## [What you are asked to do]
Take the line that contains "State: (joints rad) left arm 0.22" as the first line and the final line of the records as the last; return exactly those lines and the lines between.

## [Excerpted data]
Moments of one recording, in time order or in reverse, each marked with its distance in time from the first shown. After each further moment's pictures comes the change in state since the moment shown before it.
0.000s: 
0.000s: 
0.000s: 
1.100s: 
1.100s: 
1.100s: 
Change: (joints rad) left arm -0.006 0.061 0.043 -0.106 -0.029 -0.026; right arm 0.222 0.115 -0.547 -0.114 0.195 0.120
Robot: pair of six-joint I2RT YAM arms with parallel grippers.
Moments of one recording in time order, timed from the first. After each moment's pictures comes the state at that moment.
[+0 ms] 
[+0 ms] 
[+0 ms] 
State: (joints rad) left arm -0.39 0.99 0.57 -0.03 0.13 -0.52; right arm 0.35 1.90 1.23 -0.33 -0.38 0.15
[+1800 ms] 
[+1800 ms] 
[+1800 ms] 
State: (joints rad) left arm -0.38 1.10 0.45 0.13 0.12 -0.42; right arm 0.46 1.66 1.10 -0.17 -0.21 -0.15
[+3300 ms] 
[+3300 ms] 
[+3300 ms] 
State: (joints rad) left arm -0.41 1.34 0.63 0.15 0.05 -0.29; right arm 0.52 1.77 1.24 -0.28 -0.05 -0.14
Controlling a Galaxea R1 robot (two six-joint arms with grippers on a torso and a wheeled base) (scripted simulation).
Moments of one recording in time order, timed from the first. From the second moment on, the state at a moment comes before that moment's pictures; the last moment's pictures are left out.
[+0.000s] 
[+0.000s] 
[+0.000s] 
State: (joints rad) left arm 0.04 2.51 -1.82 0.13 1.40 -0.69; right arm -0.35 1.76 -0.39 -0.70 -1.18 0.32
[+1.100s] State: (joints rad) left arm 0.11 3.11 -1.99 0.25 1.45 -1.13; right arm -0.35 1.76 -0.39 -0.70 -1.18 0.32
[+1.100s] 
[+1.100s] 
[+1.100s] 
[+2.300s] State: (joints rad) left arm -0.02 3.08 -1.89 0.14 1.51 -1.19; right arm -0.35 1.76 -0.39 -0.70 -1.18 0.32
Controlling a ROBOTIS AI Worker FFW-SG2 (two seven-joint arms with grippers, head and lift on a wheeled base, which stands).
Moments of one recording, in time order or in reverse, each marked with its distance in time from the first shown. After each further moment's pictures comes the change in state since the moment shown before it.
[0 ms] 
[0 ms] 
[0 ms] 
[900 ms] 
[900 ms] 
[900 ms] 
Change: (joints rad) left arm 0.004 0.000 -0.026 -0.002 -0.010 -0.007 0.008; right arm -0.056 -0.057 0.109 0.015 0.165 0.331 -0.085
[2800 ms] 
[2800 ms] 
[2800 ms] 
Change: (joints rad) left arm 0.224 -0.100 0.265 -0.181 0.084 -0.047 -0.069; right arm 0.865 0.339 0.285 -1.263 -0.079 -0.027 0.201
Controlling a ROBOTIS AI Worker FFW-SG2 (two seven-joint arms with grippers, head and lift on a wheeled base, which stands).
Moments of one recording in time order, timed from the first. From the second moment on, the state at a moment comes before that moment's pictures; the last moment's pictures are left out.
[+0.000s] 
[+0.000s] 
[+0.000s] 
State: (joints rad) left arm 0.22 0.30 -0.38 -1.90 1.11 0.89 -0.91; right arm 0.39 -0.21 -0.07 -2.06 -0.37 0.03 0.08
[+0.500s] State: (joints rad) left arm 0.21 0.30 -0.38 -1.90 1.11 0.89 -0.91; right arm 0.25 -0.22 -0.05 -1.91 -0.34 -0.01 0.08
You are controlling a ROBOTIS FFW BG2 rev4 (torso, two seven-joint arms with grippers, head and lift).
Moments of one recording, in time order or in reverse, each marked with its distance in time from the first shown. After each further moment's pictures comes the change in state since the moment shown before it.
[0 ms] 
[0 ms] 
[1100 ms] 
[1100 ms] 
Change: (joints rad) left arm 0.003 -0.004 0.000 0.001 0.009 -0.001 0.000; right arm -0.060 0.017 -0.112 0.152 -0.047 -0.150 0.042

## [Result below]
State: (joints rad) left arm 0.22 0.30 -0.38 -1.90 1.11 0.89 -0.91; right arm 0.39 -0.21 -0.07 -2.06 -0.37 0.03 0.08
[+0.500s] State: (joints rad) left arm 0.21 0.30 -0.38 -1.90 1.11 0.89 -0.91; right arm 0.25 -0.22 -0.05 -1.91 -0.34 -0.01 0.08
You are controlling a ROBOTIS FFW BG2 rev4 (torso, two seven-joint arms with grippers, head and lift).
Moments of one recording, in time order or in reverse, each marked with its distance in time from the first shown. After each further moment's pictures comes the change in state since the moment shown before it.
[0 ms] 
[0 ms] 
[1100 ms] 
[1100 ms] 
Change: (joints rad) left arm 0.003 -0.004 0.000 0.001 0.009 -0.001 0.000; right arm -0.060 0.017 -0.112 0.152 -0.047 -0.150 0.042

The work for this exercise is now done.